What is expected ▸ Copying exactly, give the lines in the material below from the one with "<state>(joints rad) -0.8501" to the one with "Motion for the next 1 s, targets", ends included, and nothing besides.

Records provided ▸
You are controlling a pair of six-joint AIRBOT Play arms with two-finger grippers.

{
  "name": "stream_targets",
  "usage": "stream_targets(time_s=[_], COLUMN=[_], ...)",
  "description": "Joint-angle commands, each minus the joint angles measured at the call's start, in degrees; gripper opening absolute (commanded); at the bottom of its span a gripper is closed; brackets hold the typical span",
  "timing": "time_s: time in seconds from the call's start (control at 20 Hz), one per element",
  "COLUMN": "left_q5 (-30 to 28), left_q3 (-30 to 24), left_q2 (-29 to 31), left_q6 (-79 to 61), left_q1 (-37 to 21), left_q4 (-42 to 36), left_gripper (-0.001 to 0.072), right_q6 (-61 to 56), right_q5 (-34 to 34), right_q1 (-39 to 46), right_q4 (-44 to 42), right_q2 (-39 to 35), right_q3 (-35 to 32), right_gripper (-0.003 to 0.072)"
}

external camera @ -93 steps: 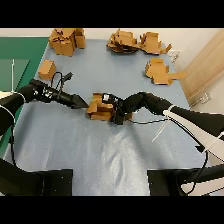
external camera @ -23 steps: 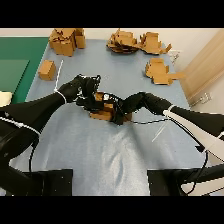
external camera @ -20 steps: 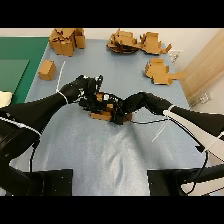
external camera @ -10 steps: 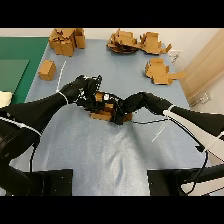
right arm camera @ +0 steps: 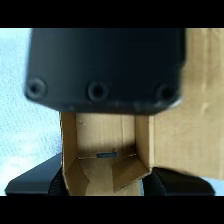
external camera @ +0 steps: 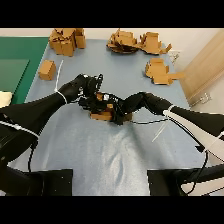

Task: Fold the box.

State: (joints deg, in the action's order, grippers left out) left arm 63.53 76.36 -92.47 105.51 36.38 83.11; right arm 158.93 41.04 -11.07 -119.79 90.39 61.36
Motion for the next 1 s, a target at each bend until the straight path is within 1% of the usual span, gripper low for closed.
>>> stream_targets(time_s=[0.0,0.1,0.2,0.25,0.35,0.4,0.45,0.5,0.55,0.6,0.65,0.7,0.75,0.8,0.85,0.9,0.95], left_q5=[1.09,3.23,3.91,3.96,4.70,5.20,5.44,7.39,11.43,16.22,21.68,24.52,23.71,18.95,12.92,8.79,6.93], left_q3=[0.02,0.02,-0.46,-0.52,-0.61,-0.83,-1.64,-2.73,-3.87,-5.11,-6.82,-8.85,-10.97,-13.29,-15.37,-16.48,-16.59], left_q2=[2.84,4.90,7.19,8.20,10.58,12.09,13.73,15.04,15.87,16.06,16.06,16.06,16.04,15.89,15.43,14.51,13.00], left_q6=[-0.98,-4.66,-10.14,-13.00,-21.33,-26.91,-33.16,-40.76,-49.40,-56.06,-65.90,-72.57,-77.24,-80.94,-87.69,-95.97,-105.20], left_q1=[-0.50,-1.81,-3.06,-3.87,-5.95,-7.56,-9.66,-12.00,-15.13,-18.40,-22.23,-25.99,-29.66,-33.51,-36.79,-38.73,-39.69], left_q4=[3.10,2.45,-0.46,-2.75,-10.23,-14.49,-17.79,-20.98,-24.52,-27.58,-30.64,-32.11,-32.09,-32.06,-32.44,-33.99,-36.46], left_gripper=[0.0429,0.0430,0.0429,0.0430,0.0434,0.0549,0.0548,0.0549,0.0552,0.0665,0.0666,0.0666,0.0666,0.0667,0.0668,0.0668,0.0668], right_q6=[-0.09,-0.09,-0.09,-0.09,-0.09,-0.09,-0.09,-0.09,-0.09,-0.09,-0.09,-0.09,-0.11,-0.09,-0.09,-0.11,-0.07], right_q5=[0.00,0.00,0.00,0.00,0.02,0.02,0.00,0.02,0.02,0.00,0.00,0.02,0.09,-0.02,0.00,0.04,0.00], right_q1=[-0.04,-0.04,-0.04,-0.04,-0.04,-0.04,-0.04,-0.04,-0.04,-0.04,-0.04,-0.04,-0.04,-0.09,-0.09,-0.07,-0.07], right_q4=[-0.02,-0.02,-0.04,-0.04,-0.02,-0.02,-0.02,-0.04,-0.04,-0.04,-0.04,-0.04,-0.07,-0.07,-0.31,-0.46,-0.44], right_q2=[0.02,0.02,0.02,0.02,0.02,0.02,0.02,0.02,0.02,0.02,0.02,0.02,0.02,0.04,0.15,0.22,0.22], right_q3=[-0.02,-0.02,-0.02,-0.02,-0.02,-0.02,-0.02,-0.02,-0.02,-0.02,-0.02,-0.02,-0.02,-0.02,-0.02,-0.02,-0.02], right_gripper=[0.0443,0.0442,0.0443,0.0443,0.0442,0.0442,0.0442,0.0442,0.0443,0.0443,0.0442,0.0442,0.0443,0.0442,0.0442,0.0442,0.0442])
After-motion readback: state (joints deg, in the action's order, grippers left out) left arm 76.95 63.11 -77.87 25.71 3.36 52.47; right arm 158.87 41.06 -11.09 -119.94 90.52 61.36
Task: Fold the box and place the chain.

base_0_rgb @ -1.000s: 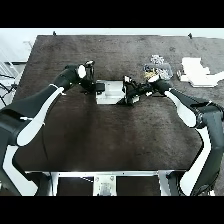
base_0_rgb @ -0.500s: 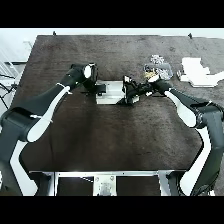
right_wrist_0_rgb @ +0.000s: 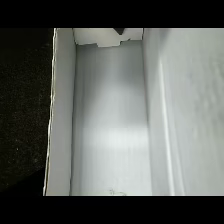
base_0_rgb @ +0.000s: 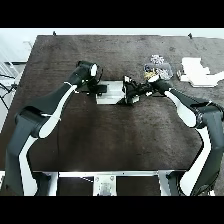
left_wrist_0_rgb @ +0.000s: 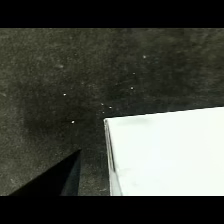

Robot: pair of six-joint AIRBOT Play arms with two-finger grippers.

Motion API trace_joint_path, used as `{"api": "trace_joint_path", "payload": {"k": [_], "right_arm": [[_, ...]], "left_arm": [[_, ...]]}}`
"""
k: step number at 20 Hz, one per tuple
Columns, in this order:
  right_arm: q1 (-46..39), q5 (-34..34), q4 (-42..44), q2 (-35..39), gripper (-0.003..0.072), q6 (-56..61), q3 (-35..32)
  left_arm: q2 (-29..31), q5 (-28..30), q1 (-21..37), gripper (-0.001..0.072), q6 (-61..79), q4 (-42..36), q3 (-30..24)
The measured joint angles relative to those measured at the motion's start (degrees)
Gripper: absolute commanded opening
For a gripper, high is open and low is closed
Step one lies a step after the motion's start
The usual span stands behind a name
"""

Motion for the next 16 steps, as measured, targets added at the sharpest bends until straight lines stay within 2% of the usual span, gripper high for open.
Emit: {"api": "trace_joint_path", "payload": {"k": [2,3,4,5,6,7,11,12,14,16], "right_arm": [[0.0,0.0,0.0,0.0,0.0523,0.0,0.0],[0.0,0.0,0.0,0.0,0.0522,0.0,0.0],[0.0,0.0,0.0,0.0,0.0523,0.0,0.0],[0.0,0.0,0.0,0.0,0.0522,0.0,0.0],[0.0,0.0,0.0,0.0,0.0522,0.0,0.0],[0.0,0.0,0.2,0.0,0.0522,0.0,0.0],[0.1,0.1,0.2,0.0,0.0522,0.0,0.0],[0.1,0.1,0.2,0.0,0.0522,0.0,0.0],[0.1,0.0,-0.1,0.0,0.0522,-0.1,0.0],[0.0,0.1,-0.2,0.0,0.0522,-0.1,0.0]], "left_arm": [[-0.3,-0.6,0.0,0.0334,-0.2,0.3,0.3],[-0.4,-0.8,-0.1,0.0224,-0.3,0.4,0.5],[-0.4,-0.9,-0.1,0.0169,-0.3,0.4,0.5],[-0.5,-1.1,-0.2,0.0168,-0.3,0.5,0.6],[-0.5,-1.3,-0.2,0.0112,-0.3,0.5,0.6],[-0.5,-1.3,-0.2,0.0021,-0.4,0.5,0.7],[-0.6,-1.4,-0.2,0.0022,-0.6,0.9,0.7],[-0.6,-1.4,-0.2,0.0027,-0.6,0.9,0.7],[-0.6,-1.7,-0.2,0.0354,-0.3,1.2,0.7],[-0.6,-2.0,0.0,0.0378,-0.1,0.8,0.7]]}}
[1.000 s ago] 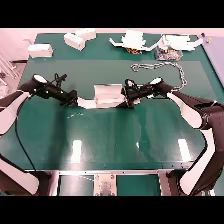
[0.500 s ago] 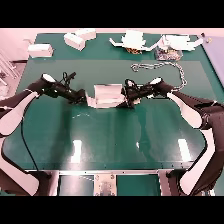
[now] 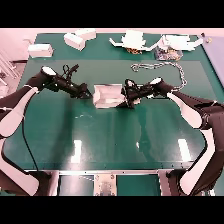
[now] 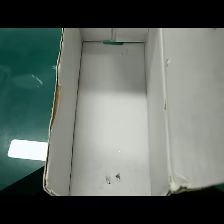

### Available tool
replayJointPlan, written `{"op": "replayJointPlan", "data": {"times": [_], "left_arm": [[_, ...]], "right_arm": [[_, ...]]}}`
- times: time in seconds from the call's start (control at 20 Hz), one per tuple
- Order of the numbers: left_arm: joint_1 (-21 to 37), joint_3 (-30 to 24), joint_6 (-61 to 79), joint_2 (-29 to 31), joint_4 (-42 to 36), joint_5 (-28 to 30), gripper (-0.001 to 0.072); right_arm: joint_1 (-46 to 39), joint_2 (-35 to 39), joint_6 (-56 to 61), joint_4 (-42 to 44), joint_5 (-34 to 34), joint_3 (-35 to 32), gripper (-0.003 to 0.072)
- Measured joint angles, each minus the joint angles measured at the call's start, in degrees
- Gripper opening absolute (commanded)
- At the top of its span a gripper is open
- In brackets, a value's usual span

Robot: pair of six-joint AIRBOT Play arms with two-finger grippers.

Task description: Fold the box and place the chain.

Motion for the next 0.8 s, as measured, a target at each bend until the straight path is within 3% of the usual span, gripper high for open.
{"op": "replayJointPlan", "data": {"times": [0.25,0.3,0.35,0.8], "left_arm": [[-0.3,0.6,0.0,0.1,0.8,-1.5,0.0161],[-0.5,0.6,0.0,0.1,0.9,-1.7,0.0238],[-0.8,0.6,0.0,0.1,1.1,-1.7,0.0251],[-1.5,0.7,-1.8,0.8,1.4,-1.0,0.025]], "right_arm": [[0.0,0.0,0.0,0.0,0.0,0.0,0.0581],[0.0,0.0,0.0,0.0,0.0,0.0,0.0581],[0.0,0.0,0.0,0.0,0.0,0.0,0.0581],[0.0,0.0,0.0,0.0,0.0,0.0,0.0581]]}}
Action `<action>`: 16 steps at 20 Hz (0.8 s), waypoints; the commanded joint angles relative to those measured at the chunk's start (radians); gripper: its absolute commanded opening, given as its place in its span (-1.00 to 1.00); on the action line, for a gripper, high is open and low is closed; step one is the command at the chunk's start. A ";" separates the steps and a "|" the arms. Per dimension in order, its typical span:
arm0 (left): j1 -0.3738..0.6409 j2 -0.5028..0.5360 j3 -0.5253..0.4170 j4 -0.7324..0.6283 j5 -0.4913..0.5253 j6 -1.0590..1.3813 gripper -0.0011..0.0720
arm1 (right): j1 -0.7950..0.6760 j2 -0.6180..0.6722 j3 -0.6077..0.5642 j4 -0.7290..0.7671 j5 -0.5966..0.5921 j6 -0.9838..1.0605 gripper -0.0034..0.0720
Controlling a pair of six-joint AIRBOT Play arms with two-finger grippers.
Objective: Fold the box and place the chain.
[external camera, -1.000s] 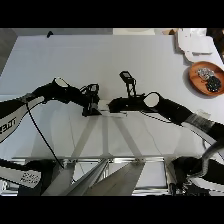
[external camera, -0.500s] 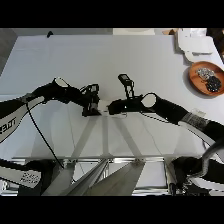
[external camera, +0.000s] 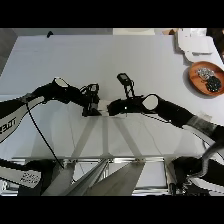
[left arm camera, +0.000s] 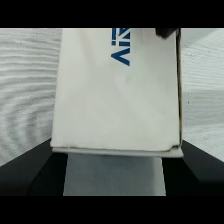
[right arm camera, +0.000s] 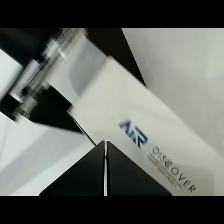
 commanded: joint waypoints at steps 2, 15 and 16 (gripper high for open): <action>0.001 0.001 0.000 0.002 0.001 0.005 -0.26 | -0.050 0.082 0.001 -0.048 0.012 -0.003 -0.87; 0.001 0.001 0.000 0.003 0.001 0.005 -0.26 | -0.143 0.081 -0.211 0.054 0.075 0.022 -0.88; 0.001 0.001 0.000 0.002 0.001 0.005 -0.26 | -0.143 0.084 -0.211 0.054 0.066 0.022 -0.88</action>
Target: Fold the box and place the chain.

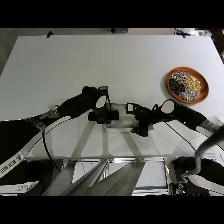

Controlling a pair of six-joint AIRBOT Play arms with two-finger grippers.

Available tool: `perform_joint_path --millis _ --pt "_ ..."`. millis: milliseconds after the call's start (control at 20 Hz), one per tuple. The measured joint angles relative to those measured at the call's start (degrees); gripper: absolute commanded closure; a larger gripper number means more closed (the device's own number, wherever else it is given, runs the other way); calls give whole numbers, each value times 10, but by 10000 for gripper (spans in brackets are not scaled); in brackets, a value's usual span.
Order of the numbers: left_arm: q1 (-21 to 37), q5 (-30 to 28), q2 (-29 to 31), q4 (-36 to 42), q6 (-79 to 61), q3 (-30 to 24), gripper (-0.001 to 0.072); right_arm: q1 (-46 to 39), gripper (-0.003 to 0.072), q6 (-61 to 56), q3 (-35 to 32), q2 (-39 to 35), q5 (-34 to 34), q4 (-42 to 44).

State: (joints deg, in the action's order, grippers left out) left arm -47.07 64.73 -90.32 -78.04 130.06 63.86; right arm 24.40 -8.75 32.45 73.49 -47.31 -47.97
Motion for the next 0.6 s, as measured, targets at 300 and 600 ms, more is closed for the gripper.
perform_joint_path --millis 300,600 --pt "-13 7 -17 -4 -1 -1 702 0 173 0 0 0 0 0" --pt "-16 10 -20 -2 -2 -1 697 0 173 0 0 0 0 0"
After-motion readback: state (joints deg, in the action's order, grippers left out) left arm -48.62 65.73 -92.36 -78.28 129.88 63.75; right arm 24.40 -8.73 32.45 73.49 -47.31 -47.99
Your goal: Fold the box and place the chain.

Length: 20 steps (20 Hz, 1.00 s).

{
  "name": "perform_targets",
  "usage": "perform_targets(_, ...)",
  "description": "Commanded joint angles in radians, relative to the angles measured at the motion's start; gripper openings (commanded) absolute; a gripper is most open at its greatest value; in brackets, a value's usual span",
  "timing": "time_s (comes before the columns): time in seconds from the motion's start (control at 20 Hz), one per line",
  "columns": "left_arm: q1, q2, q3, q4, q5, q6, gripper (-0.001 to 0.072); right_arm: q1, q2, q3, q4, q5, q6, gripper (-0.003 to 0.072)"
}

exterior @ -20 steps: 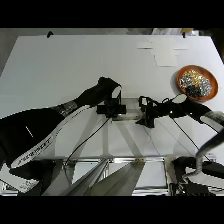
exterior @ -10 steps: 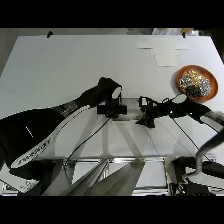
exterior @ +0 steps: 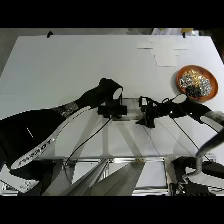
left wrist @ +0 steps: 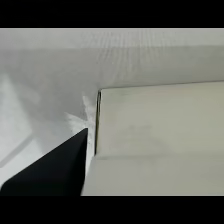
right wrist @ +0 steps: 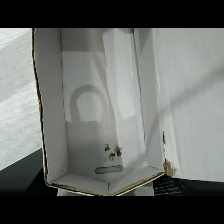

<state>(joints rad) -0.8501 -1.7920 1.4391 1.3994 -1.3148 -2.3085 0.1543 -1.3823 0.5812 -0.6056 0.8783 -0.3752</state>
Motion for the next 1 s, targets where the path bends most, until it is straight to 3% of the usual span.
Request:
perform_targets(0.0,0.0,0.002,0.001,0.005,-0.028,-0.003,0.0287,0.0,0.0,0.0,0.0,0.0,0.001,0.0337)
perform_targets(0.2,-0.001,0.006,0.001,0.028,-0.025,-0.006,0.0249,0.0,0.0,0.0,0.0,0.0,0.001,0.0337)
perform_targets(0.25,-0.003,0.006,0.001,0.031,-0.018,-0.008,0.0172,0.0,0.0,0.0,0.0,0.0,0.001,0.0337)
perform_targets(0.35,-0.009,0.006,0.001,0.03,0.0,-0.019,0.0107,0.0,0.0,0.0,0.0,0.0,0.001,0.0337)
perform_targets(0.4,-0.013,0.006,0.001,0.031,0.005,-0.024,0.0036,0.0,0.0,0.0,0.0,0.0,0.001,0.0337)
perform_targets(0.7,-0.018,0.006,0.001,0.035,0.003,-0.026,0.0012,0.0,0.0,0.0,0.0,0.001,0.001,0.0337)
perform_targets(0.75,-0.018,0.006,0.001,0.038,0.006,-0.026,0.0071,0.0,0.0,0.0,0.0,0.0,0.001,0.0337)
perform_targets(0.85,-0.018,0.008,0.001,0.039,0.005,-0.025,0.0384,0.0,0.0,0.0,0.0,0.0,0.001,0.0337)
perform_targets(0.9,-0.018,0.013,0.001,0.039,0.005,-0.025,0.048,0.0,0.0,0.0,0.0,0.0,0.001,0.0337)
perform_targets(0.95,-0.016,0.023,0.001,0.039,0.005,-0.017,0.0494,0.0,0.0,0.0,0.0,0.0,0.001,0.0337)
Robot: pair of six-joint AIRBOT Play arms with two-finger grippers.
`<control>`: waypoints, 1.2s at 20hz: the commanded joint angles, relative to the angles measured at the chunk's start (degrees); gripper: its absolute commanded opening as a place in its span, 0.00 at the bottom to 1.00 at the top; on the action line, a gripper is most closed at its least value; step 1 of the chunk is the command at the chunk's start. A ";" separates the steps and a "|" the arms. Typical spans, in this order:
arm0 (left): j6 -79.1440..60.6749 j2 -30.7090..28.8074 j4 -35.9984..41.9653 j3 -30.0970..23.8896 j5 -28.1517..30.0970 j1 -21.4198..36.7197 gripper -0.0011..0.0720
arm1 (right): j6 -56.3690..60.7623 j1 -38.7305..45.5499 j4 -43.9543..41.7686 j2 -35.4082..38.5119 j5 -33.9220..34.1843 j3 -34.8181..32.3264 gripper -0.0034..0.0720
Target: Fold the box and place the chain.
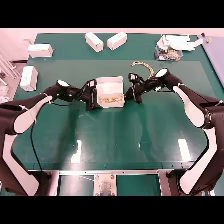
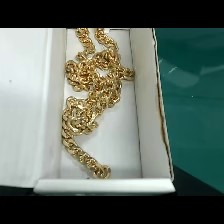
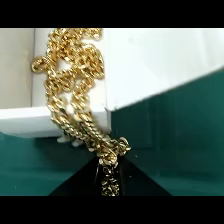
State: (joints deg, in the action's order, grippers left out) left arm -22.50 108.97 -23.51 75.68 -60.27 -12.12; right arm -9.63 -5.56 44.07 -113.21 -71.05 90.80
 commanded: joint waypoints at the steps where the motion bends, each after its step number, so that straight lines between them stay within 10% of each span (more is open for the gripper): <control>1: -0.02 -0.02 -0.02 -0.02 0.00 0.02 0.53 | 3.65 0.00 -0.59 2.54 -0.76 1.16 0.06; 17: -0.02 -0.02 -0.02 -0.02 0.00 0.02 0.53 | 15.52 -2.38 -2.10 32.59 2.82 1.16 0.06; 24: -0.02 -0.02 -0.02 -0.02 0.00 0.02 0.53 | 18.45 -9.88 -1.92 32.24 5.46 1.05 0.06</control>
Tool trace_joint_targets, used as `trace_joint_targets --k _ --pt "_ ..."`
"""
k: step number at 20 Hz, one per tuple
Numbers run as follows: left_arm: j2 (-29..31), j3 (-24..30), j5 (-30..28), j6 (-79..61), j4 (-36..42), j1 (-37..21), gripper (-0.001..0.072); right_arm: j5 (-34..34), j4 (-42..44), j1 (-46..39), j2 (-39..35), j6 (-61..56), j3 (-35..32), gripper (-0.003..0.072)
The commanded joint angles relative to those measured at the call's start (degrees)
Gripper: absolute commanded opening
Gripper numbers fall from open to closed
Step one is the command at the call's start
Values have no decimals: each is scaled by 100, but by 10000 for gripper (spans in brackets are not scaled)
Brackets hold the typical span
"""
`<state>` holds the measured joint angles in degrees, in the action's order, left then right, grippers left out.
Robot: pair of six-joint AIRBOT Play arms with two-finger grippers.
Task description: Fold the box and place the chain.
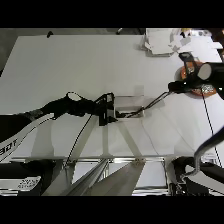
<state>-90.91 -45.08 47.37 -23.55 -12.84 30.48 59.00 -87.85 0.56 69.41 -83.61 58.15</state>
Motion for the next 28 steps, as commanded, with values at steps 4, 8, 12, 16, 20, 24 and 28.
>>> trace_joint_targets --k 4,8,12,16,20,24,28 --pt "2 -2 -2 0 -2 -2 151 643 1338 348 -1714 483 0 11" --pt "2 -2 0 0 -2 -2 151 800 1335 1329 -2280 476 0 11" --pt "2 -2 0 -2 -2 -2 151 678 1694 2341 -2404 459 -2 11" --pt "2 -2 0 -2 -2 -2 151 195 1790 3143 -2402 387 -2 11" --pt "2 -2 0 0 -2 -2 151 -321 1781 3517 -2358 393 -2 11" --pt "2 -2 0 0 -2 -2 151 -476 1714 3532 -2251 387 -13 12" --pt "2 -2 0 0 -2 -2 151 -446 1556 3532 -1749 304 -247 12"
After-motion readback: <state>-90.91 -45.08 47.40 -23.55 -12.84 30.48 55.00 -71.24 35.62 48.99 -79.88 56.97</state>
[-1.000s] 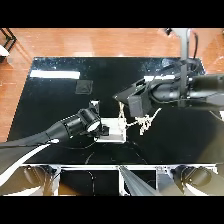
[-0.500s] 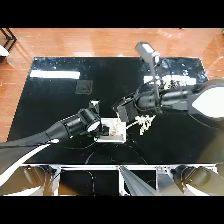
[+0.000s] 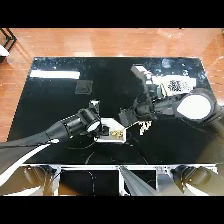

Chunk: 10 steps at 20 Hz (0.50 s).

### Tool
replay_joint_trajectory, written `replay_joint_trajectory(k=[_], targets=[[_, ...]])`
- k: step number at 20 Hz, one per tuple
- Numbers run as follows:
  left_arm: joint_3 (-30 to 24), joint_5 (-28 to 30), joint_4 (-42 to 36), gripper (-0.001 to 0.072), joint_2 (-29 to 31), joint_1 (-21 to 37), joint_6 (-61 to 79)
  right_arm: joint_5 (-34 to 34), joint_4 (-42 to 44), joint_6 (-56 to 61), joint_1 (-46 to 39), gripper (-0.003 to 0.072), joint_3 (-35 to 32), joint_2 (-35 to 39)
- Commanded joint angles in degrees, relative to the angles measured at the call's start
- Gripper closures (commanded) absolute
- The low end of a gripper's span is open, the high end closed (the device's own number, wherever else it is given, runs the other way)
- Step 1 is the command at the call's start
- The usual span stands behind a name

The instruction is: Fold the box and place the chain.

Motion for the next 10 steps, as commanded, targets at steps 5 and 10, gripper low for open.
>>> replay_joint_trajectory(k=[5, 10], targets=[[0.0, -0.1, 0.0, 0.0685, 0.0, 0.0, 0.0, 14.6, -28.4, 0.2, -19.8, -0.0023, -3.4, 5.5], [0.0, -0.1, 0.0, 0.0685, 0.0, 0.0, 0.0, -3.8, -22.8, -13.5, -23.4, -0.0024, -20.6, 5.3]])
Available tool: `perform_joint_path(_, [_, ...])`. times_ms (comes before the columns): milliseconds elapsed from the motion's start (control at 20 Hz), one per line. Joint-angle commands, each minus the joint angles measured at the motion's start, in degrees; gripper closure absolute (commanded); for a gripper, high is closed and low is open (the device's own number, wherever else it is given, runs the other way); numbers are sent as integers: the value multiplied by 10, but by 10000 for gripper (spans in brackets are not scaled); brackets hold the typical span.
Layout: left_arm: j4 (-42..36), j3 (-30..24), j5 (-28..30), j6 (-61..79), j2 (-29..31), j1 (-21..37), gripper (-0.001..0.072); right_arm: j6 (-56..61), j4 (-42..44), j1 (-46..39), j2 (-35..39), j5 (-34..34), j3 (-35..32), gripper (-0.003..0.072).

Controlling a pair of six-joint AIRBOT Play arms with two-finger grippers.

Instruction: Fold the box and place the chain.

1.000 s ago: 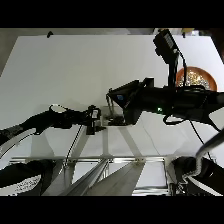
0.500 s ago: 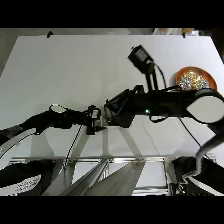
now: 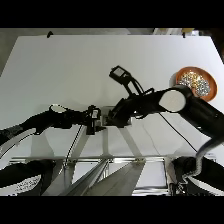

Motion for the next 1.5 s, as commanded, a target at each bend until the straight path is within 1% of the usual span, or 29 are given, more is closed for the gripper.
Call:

Reply ▸
<state>(joints rad) -0.8501 -1.7920 1.4391 1.3994 -1.3148 -2.3085 0.1543 -1.3823 0.5812 -0.6056 0.8783 -0.3752</state>
Motion for the next 1 s, targets where the path bends most, until it is straight to 3% of the usual span.

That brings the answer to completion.